__TASK INSTRUCTIONS__.
For every line in the records below that holds "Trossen", make a copy.

#### SOURCE DATA ####

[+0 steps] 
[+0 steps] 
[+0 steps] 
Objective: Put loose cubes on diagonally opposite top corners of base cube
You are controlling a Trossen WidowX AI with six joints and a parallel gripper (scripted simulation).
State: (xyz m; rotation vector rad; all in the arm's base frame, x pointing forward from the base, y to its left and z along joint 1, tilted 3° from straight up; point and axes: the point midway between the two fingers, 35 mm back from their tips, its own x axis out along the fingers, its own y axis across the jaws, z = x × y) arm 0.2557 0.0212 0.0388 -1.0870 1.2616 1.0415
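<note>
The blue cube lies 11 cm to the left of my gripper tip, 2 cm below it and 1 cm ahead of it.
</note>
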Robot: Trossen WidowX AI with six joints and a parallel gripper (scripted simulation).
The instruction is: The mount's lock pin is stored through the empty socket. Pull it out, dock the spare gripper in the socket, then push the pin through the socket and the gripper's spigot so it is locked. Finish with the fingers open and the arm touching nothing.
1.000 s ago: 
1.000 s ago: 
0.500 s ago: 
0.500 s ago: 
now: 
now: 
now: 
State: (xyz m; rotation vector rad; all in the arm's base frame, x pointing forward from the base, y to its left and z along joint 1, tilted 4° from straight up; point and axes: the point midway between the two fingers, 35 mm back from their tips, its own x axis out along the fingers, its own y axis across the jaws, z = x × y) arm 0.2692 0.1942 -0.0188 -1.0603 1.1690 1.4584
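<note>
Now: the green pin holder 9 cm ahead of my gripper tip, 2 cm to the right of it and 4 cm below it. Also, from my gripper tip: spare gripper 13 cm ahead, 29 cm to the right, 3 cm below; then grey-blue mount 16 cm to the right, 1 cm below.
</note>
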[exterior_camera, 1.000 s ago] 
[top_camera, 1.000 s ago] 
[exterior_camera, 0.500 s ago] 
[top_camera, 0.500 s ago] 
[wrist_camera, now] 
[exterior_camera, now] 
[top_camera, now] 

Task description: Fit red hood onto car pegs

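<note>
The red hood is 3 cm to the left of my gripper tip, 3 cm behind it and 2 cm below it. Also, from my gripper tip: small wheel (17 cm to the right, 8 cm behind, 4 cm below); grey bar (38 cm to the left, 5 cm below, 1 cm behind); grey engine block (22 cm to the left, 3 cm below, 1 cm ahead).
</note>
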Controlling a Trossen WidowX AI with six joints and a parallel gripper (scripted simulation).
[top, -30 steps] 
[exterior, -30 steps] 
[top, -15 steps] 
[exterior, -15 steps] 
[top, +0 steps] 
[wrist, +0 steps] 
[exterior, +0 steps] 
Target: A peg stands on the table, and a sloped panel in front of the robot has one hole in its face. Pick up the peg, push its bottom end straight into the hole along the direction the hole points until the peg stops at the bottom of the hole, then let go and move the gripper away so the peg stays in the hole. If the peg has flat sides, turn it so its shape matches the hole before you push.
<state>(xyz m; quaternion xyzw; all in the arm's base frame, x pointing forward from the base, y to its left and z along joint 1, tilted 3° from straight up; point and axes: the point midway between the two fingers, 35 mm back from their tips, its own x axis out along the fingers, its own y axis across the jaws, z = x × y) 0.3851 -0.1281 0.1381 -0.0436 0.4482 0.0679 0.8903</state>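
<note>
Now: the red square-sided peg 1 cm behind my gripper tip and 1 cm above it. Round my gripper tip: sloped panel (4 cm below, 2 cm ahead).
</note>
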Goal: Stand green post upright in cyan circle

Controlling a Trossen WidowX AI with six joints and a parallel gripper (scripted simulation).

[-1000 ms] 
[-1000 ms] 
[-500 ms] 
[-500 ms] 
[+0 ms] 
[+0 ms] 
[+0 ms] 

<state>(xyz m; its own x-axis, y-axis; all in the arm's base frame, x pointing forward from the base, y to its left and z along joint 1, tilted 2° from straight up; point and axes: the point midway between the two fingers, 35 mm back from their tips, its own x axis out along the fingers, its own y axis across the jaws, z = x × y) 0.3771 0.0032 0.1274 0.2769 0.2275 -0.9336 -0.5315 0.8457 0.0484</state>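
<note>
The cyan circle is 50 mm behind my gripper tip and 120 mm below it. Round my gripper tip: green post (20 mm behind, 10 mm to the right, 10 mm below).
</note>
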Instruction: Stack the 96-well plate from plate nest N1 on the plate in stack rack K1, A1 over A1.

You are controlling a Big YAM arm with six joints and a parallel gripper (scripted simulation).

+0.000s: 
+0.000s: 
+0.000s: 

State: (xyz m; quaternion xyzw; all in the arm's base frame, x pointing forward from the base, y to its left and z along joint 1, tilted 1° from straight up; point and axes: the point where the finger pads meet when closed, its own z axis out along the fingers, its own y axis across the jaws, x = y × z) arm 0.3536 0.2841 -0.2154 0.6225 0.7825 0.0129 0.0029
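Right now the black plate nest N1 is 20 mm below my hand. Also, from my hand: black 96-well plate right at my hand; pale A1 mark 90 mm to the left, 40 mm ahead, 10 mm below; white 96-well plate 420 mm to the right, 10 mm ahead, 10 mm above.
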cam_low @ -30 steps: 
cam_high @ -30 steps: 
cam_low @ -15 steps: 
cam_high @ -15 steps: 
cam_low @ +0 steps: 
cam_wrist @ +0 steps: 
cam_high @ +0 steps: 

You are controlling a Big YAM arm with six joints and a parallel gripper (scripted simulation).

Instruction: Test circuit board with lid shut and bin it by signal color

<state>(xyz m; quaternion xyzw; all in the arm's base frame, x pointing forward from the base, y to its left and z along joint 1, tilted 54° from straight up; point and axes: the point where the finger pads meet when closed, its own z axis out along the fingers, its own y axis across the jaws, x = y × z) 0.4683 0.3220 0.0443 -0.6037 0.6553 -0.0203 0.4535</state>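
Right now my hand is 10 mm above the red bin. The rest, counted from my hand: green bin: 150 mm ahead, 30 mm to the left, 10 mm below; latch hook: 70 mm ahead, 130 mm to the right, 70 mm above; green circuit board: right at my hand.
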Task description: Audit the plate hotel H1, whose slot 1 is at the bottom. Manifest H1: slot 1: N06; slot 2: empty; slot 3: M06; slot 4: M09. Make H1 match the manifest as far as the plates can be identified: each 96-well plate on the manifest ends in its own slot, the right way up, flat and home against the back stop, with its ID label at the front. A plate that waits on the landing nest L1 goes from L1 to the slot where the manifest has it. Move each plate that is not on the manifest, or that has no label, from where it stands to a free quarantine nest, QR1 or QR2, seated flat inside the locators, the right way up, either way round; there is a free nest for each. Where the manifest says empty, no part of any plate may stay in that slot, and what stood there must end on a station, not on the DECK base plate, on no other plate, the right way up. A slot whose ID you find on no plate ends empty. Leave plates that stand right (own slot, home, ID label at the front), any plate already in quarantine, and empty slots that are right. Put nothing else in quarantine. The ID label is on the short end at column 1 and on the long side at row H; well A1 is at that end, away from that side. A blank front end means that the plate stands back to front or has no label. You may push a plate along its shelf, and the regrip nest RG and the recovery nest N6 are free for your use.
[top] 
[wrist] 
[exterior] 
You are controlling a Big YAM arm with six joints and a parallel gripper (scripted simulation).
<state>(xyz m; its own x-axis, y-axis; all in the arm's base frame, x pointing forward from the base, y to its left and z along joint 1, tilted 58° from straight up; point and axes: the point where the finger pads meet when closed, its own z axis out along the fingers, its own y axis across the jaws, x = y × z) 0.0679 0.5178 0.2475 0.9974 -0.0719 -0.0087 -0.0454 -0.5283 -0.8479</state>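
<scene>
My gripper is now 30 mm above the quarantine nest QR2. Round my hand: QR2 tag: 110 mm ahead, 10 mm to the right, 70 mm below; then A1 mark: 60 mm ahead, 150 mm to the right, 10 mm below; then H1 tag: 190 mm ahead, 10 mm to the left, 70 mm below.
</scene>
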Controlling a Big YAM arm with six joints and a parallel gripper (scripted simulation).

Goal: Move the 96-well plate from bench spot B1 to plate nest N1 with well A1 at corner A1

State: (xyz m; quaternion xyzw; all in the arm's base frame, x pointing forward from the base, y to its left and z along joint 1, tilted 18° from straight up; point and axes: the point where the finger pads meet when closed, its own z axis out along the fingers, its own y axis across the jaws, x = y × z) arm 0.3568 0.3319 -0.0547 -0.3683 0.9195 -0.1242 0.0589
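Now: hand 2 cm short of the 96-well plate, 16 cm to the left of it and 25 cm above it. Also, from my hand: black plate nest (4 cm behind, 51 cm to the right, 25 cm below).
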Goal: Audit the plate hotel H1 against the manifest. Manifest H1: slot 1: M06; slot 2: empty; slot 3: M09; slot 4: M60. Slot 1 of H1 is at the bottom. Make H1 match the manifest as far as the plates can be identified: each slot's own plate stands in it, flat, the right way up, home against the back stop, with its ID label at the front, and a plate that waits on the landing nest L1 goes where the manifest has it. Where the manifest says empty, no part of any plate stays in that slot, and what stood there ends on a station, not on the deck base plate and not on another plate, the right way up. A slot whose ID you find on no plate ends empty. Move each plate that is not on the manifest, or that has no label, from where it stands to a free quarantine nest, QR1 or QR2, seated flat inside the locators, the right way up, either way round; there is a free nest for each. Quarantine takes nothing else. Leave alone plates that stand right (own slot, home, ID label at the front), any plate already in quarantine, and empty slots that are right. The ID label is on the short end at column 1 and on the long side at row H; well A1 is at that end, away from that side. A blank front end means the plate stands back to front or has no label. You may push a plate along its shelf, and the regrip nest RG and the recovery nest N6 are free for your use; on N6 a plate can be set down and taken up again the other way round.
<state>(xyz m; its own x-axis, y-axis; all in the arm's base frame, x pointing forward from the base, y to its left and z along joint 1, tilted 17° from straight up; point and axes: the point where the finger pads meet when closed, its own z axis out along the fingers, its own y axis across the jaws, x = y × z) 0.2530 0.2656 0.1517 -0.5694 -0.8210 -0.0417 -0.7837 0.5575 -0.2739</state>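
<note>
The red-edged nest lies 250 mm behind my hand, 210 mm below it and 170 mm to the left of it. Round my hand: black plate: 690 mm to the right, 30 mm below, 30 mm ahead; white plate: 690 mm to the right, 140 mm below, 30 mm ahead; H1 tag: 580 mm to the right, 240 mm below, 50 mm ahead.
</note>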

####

__THE ANSWER__.
You are controlling a Trossen WidowX AI with six joints and a parallel gripper (scripted simulation).
Robot: Trossen WidowX AI with six joints and a parallel gripper (scripted simulation).
Controlling a Trossen WidowX AI with six joints and a parallel gripper (scripted simulation).
Controlling a Trossen WidowX AI with six joints and a parallel gripper (scripted simulation).

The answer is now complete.